▸ **WORK INSTRUCTIONS**
Below are the records; collect from them each line containing the string "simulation".

Records excerpted from a collection:
= = = =

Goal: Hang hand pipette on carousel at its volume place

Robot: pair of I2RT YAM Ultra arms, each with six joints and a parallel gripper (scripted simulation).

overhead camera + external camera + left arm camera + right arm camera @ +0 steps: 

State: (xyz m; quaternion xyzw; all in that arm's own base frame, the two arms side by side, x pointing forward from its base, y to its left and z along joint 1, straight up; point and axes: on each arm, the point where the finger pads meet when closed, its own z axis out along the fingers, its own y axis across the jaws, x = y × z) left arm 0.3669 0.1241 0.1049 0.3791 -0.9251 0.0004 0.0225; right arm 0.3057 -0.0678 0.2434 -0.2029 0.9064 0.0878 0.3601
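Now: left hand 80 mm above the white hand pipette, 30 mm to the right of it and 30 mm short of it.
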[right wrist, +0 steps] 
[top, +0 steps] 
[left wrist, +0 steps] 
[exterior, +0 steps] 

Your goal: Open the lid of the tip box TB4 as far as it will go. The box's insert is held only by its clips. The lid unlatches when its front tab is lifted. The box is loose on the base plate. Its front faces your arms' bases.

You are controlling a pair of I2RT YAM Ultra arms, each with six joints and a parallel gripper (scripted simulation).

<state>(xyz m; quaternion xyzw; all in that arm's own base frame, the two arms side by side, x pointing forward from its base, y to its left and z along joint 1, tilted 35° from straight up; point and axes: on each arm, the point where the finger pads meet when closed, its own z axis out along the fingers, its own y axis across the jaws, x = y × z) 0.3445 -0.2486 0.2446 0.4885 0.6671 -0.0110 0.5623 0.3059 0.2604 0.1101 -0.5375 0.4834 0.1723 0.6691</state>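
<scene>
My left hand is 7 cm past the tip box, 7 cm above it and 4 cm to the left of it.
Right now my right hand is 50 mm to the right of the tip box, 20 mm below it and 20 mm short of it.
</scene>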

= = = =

▸ **ANSWER TO THE PROBLEM**
Robot: pair of I2RT YAM Ultra arms, each with six joints and a parallel gripper (scripted simulation).
You are controlling a pair of I2RT YAM Ultra arms, each with six joints and a parallel gripper (scripted simulation).

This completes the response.